■ Task item: The answer should be an exact copy of the data.
□ □ □ □ □ □ □
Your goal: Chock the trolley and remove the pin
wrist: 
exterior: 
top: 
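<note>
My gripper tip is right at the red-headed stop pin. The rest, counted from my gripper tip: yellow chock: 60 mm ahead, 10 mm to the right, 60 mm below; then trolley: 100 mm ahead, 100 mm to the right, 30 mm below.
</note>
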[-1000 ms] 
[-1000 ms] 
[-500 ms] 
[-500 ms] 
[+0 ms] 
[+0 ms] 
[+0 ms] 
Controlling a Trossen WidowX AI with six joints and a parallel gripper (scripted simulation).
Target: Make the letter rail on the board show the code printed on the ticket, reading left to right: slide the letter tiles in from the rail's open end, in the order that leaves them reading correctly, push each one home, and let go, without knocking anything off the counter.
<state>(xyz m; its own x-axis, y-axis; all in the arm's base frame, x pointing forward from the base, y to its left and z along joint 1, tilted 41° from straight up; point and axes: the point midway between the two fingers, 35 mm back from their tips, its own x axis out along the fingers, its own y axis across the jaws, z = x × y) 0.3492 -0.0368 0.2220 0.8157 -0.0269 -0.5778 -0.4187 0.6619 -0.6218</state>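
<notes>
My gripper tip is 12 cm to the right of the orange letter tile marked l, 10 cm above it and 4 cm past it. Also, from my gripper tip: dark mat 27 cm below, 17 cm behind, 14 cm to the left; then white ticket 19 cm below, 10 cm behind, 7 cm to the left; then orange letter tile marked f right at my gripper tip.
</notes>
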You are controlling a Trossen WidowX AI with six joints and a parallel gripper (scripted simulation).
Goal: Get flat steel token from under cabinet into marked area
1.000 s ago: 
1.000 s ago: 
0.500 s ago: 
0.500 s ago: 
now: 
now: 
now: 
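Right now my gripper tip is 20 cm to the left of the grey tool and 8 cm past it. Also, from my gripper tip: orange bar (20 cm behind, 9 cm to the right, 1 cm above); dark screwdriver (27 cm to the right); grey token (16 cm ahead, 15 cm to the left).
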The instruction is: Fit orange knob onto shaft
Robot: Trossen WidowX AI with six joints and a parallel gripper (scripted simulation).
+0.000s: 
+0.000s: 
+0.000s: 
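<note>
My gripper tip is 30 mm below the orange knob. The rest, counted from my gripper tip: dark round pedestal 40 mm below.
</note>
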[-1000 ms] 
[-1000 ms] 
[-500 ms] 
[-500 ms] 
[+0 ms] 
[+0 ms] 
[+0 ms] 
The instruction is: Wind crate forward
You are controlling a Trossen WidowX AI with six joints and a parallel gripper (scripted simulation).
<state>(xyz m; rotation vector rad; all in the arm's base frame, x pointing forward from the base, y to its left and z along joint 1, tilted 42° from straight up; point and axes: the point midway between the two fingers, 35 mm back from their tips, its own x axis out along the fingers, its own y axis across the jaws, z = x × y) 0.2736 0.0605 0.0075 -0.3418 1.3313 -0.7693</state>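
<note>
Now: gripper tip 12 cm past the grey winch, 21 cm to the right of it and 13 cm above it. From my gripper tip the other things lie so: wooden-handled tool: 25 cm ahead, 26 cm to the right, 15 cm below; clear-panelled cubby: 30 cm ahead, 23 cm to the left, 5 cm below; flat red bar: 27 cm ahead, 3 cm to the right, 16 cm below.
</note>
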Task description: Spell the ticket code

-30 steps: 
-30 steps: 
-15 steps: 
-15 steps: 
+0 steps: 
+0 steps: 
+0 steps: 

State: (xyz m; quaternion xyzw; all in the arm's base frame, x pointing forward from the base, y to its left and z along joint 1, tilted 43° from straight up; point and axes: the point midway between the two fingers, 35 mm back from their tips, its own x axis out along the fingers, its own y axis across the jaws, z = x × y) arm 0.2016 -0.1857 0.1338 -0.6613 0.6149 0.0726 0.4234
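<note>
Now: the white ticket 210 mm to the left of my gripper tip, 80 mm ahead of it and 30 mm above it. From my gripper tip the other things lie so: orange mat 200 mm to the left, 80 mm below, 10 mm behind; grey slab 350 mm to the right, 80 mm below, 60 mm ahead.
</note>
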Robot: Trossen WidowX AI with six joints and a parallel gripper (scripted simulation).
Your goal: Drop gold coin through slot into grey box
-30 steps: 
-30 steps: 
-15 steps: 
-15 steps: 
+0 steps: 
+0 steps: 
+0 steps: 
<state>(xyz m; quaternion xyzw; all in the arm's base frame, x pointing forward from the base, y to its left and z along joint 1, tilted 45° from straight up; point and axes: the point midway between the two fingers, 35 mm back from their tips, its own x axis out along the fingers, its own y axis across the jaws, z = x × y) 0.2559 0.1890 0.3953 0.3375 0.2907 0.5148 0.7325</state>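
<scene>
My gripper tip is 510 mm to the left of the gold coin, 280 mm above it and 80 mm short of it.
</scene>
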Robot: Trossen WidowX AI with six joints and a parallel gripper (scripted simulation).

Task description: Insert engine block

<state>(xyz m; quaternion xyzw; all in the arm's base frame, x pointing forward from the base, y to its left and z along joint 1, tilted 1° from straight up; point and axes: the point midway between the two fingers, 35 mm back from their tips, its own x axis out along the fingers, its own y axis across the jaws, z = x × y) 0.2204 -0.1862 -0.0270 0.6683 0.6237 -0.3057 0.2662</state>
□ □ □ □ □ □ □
■ Completed task:
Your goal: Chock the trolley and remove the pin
wrist: 
exterior: 
top: 
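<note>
My gripper tip is right at the red-headed stop pin. The rest, counted from my gripper tip: yellow chock: 60 mm ahead, 10 mm to the right, 60 mm below; then trolley: 100 mm ahead, 100 mm to the right, 30 mm below.
</note>
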[-1000 ms] 
[-1000 ms] 
[-500 ms] 
[-500 ms] 
[+0 ms] 
[+0 ms] 
[+0 ms] 
Controlling a Trossen WidowX AI with six joints and a parallel gripper (scripted simulation).
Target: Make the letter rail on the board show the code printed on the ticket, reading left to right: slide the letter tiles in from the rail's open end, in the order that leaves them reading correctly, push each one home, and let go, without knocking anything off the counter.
<state>(xyz m; its own x-axis, y-axis; all in the arm's base frame, x pointing forward from the base, y to its left and z along joint 1, tilted 41° from straight up; point and axes: the point midway between the two fingers, 35 mm back from their tips, its own x axis out along the fingers, its own y axis across the jaws, z = x × y) 0.3492 -0.0368 0.2220 0.8157 -0.0269 -0.5778 -0.4187 0.6619 -0.6218</state>
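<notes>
My gripper tip is 12 cm to the right of the orange letter tile marked l, 10 cm above it and 4 cm past it. Also, from my gripper tip: dark mat 27 cm below, 17 cm behind, 14 cm to the left; then white ticket 19 cm below, 10 cm behind, 7 cm to the left; then orange letter tile marked f right at my gripper tip.
</notes>
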You are controlling a Trossen WidowX AI with six joints and a parallel gripper (scripted simulation).
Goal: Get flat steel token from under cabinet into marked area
1.000 s ago: 
1.000 s ago: 
0.500 s ago: 
0.500 s ago: 
now: 
now: 
now: 
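Right now my gripper tip is 20 cm to the left of the grey tool and 8 cm past it. Also, from my gripper tip: orange bar (20 cm behind, 9 cm to the right, 1 cm above); dark screwdriver (27 cm to the right); grey token (16 cm ahead, 15 cm to the left).
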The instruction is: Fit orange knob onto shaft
Robot: Trossen WidowX AI with six joints and a parallel gripper (scripted simulation).
+0.000s: 
+0.000s: 
+0.000s: 
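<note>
My gripper tip is 30 mm below the orange knob. The rest, counted from my gripper tip: dark round pedestal 40 mm below.
</note>
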[-1000 ms] 
[-1000 ms] 
[-500 ms] 
[-500 ms] 
[+0 ms] 
[+0 ms] 
[+0 ms] 
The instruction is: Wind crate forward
You are controlling a Trossen WidowX AI with six joints and a parallel gripper (scripted simulation).
<state>(xyz m; rotation vector rad; all in the arm's base frame, x pointing forward from the base, y to its left and z along joint 1, tilted 42° from straight up; point and axes: the point midway between the two fingers, 35 mm back from their tips, its own x axis out along the fingers, its own y axis across the jaws, z = x × y) 0.2736 0.0605 0.0075 -0.3418 1.3313 -0.7693</state>
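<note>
Now: gripper tip 12 cm past the grey winch, 21 cm to the right of it and 13 cm above it. From my gripper tip the other things lie so: wooden-handled tool: 25 cm ahead, 26 cm to the right, 15 cm below; clear-panelled cubby: 30 cm ahead, 23 cm to the left, 5 cm below; flat red bar: 27 cm ahead, 3 cm to the right, 16 cm below.
</note>
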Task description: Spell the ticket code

-30 steps: 
-30 steps: 
-15 steps: 
-15 steps: 
+0 steps: 
+0 steps: 
+0 steps: 

State: (xyz m; quaternion xyzw; all in the arm's base frame, x pointing forward from the base, y to its left and z along joint 1, tilted 43° from straight up; point and axes: the point midway between the two fingers, 35 mm back from their tips, its own x axis out along the fingers, its own y axis across the jaws, z = x × y) arm 0.2016 -0.1857 0.1338 -0.6613 0.6149 0.0726 0.4234
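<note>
Now: the white ticket 210 mm to the left of my gripper tip, 80 mm ahead of it and 30 mm above it. From my gripper tip the other things lie so: orange mat 200 mm to the left, 80 mm below, 10 mm behind; grey slab 350 mm to the right, 80 mm below, 60 mm ahead.
</note>
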Robot: Trossen WidowX AI with six joints and a parallel gripper (scripted simulation).
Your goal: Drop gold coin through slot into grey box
-30 steps: 
-30 steps: 
-15 steps: 
-15 steps: 
+0 steps: 
+0 steps: 
+0 steps: 
<state>(xyz m; quaternion xyzw; all in the arm's base frame, x pointing forward from the base, y to its left and z along joint 1, tilted 45° from straight up; point and axes: the point midway between the two fingers, 35 mm back from their tips, its own x axis out along the fingers, its own y axis across the jaws, z = x × y) 0.2559 0.1890 0.3953 0.3375 0.2907 0.5148 0.7325</state>
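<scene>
My gripper tip is 510 mm to the left of the gold coin, 280 mm above it and 80 mm short of it.
</scene>
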Robot: Trossen WidowX AI with six joints and a parallel gripper (scripted simulation).

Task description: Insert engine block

<state>(xyz m; quaternion xyzw; all in the arm's base frame, x pointing forward from the base, y to its left and z along joint 1, tilted 1° from straight up; point and axes: the point midway between the two fingers, 35 mm back from their tips, its own x axis out along the fingers, its own y axis across the jaws, z = x × y) 0.2204 -0.1862 -0.0270 0.6683 0.6237 -0.3057 0.2662</state>

This answer is complete.